# Website quote?!?!



## pmd18 (Mar 25, 2015)

I'm currently trying to create my own website for my catering business, but I hit a wall. I have been calling around to see how much it would be to take my page to the next level and I've been told anywhere from $1,000- $5,000.  What have you paid to get your website up and running? Any info. will be appreciated. TY-P


----------



## abiduk (Oct 25, 2015)

Hi,

I'm a web developer by trade and also have a food business.  Websites can come in all forms and costs can vary generally.  If your looking for a simple template based website (fixed design) that just shows static non changeable information prices can start at around $1000.  If your looking for a website that has been specifically designed for you (meaning you had an input of the design and feel of it) and the content is updatable by yourself, then your looking at  $2000-$4000.

My advice is to find someone who can show you some previous work, get a site where you can update content.


----------



## chefwriter (Oct 31, 2012)

First, A Facebook page is very useful until you get the web site up and running. 

Second, I had several people offer to do it for free. Took one guy up on his offer. Long story short-Over the course of 8 years, we got half a website, the host went out of business and efforts to revive the site were met with "You know I'm doing this for free, right?" You get what you pay for. 

     Find out what other local websites have been done by the companies you have contacted. Contact the businesses to see if they are happy with how it works and of course see if you like the way it was done. 

     A very basic website isn't hard to do but a professional looking website will involve some hours of labor and quite a bit of knowledge. Of course the more you want the website to do, the more involved it will be and the more it will cost.

$1000-$5000 sounds about the right range but of course you need to see the end products to determine quality and appropriateness and whether or not the web designer can do what you need. 

I have noticed that some of the three star michelin places have such fancy websites that they are slow to load and so filled with bells and whistles that simply finding out hours and seeing the menu takes way too long for me. 

     I would suggest that the first and foremost thing you want for a restaurant website is to have the name, address, hours and menus to load instantly and be the first things anyone sees. Fancy photos, history and other etcetera should be secondary. 

If you post dated info on the website, be sure to update it frequently. I've noticed quite a few business who started out posting daily or weekly notices but haven't visited their own website in over a year. 

Hope this helps.


----------



## deepikasahni (Aug 21, 2015)

Hi,

I recently had my website re-done and initial quotes I was getting was £1000 ($1500) to £3000 ($4500) which was far too much. In the end I bought a wordpress template and then used Elance to find a developer who could customise it for me. It cost $700 in total to customise. All i had to do was email them pictures and content and they did the rest. There was a bit of back and forth to get it completed but was totally worth it. They were also on Skype which made it super easy. Since then I also have them doing my SEO work and getting another site made.

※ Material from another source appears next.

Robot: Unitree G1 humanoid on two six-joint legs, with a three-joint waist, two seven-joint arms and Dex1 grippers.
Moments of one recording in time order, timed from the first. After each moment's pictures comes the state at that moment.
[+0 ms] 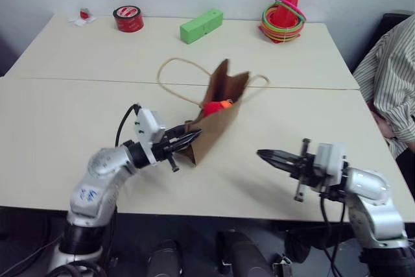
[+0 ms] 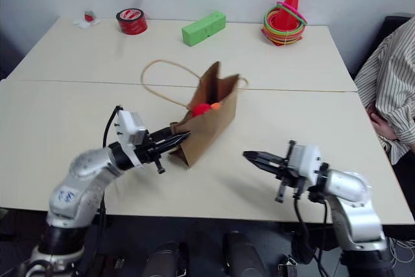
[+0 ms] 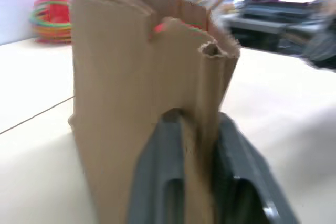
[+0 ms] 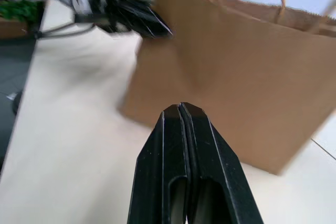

I will give you the example:

Theme: (Click the Default Demo)

http://themeforest.net/item/tavern-professional-restaurant-theme/full_screen_preview/10984149

My Site:

http://coriandergroup.com

I hope this is useful and if you want their contact details please message me.

Thanks

Dee


----------



## ce catering (Nov 5, 2015)

If I can just add my bit, it's always worthwhile sticking to web platform is commonly supported, web developers come and go and when you want some changes done to your site, which you will... you want to be able to find someone farily easily that can update your site. We went with opencart, but it was a mistake, we should have gone with something like wordpress..


----------



## natasha (Nov 13, 2015)

Godaddy.

Cheap. 

Professional. 

Great Customer Service.

Easy Website builder


----------